Table 1. Study Results. Shown is the ratio of tryptic (L) to isotope-labeled peptide (H) for all participants included in Study 1 (AD N = 7 and controls N = 10), Study 2 (AD N = 12 and controls N = 14), Study 3 (AD N = 6, PD N = 10, prodromal AD N = 10 and stable MCI N = 15) and Study 4 (AD N = 36, PD N = 11 and controls N = 44).

Table 2. Proteins and peptides targeted using a combination of SPE and PRM-MS. Shown are the proteins and peptides targeted and information on the stable isotope labeled peptides used, methodological information and methodological performance.

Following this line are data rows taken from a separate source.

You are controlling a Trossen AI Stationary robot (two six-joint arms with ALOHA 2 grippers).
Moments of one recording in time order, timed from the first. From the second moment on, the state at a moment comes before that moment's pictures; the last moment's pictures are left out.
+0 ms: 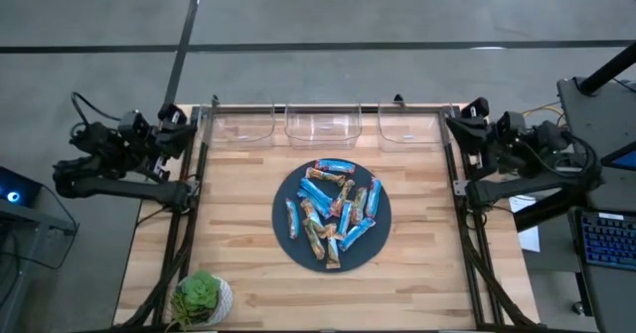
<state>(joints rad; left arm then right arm) -0.03 0.41 0.76 0.10 -0.16 -0.17 0.08 0.48 0.75 0.21 0.29 0.08</state>
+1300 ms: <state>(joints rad) -0.03 0.78 1.01 -0.25 -0.16 -0.13 0.08 0.81 1.00 -0.26 0.28 0.20</state>
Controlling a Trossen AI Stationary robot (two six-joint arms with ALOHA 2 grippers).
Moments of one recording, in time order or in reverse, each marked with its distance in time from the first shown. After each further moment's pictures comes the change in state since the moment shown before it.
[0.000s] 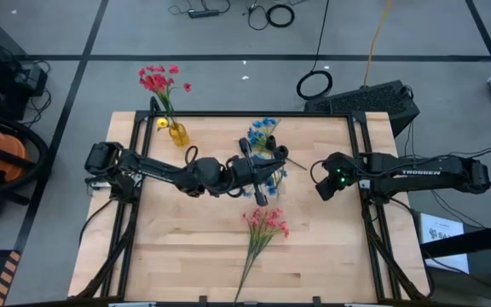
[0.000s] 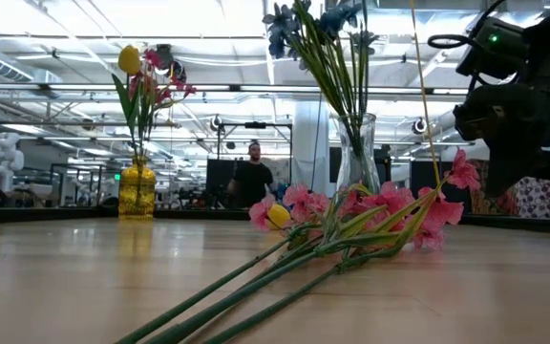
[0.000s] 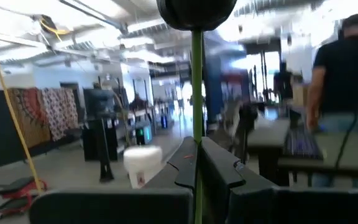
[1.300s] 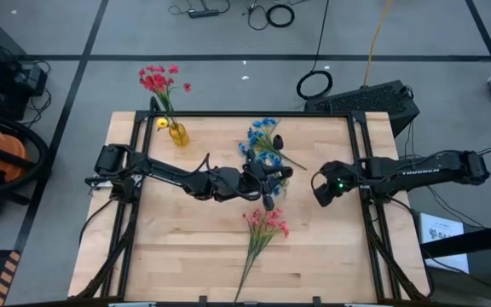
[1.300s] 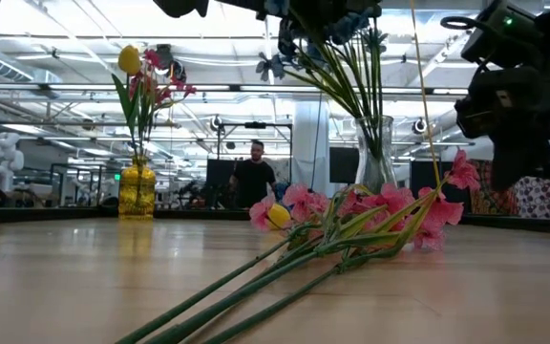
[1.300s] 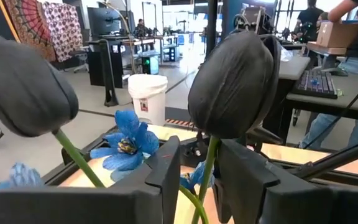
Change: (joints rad) left arm 0.006 0.088 -0.001 -0.226 -0.088 -0.239; right arm 0.157 0.018 0.000 0.065 0.006 0.173
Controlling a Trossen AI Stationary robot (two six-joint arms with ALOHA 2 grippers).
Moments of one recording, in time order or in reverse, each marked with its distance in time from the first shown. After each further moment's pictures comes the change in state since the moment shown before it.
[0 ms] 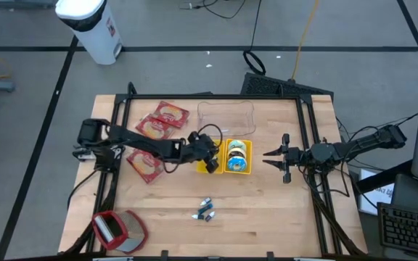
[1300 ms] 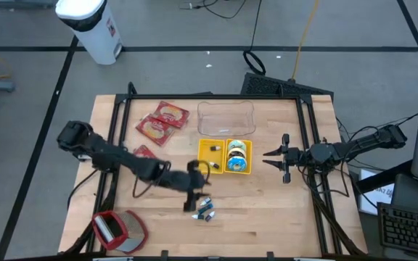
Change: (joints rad) left arm -0.309 -0.177 0.003 -0.122 0.203 0.192; right arm 0.000 0.008 0.000 -0.004 0.005 -0.003
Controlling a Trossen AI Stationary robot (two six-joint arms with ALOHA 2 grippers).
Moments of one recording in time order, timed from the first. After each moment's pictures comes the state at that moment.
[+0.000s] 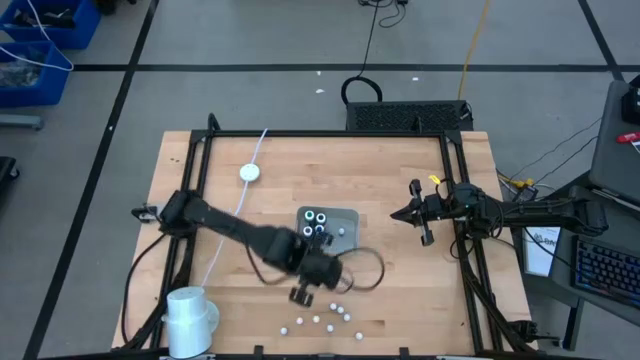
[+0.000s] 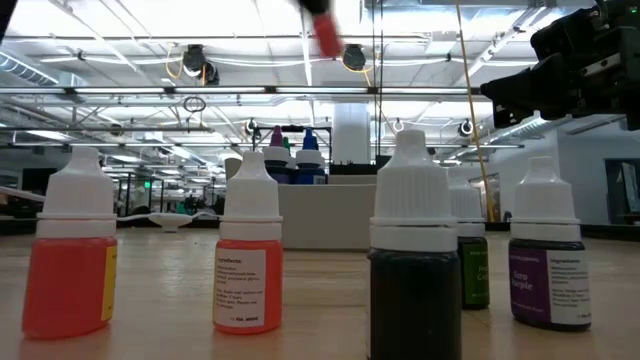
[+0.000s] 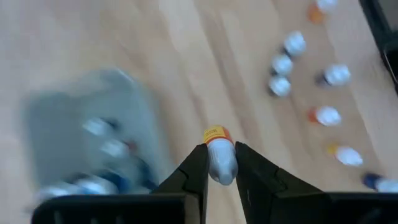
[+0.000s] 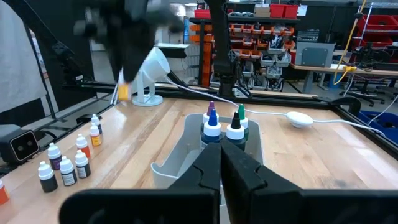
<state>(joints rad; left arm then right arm) -0.38 2.03 1.98 -1.11 -0.14 0.02 -0.17 0.50 0.02 0.49 -0.32 -0.04</state>
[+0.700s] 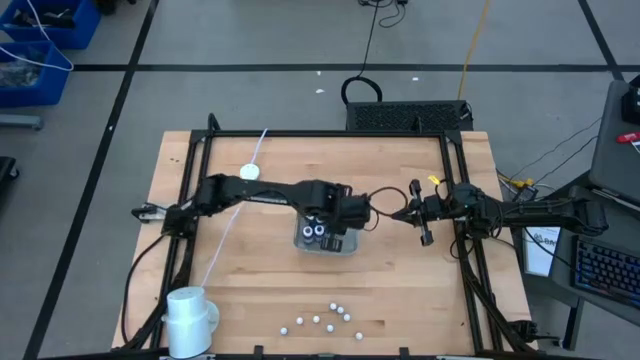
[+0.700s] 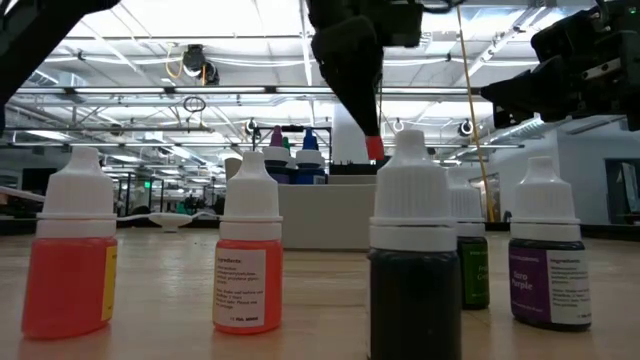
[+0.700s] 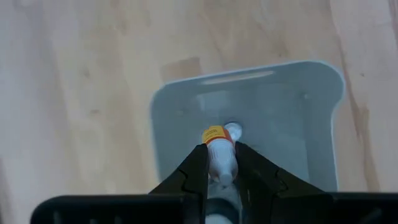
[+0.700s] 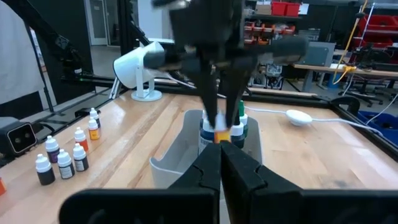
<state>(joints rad) -0.05 2.22 2.12 -1.10 -0.12 0.21 -0.17 0.50 0.02 0.48 -0.32 -0.07</state>
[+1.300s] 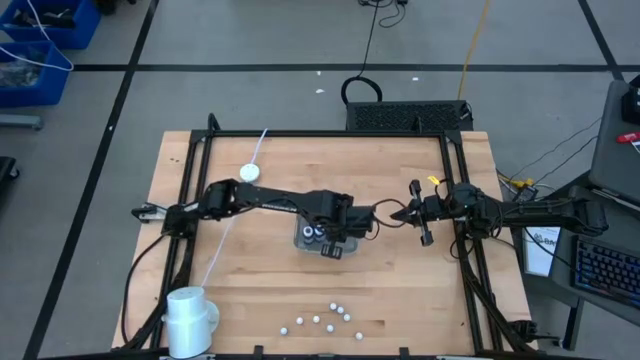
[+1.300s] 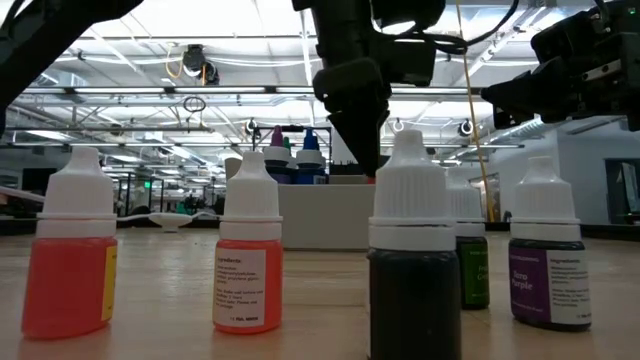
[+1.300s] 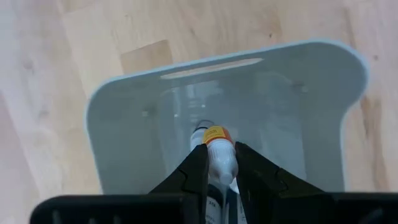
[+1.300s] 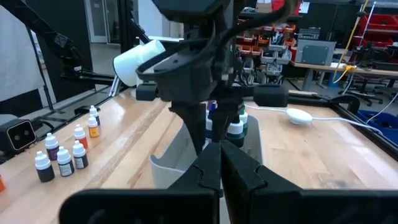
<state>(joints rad) -0.07 2.31 2.12 -1.10 -0.09 0.21 -0.17 0.50 0.02 0.47 -0.32 -0.07</state>
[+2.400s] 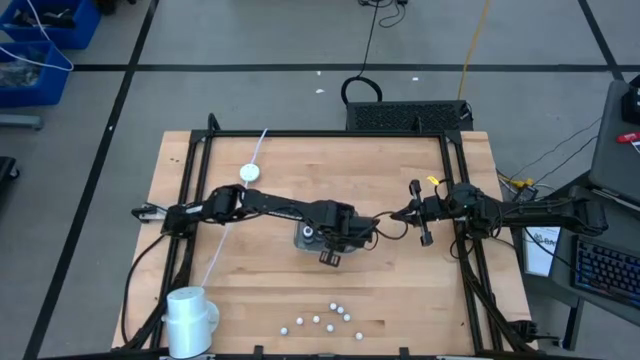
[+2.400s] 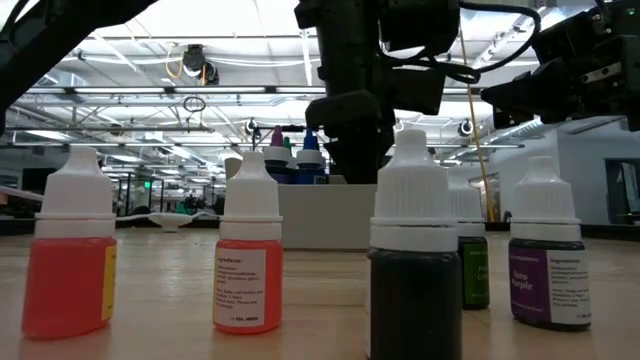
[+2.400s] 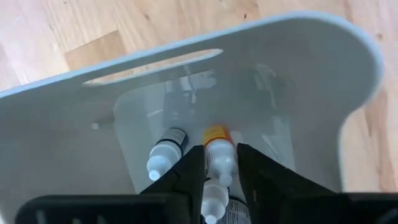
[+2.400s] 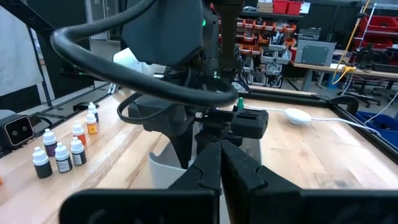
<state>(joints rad) -0.10 2.37 2.10 -1.09 -0.08 0.23 -0.17 0.51 0.02 0.47 -0.32 -0.09</state>
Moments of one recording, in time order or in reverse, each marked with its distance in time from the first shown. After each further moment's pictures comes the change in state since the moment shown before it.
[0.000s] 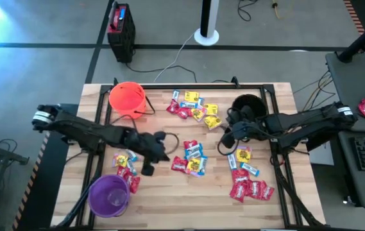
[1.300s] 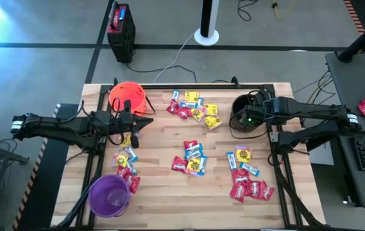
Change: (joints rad) left arm 0.186 -0.610 -0.292 0.270 -0.340 0.030; right arm -0.291 -0.054 0.119 -0.723 0.111 0.553
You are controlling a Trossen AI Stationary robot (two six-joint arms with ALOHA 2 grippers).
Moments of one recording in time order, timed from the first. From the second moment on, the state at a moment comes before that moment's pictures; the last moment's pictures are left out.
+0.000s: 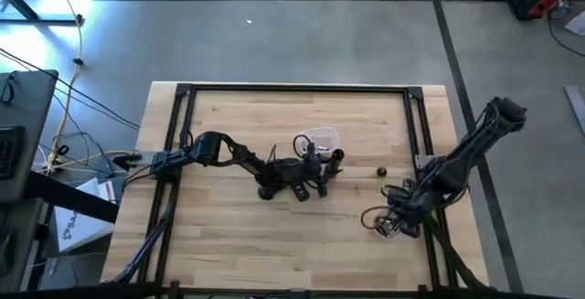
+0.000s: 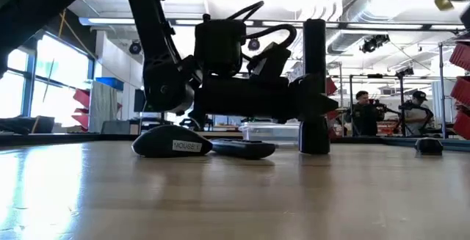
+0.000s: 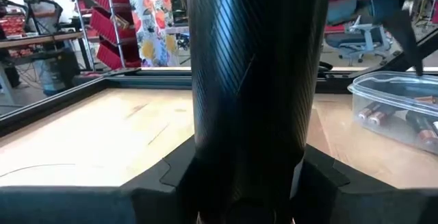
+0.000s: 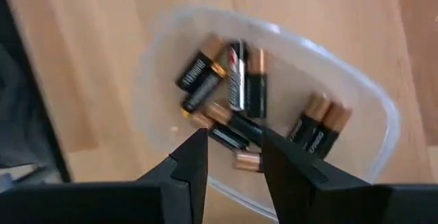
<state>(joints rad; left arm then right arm) -0.05 2.40 1.18 1.21 -0.30 0.05 0.80 1.02 0.57 -0.80 -0.01 1.11</state>
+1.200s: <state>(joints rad) -0.05 2.41 1.18 1.21 -0.30 0.00 0.81 1.30 0.64 -0.82 0.07 1.00</state>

Table 3. Calibration Curve Peptide Concentrations. Shown is the concentration of stable isotope-labeled peptides and proteins in a serially diluted mixture. After serial dilution an equal concentration of bovine serum albumin was added to each calibration point. No bovine serum albumin was added to calibration point 4 which therefore was excluded.

Table 4. Calibration Curve Data. The data show the area ratio of stable isotope-labeled peptide to tryptic peptide (H/L) from reverse calibration curves. In three experiments, duplicate curves were prepared by spiking dilution mixtures into a QC CSF sample. Six calibration points (1-3 and 5-7) and a blank (0), only containing bovine serum albumin protein, were analyzed.

Table 5. Precision Data. Eight QC CSF replicate samples were prepared and analyzed on five separate occasions. The table show the area ratio of tryptic to isotope-labeled heavy peptide (L/H) for each replicate and experiment.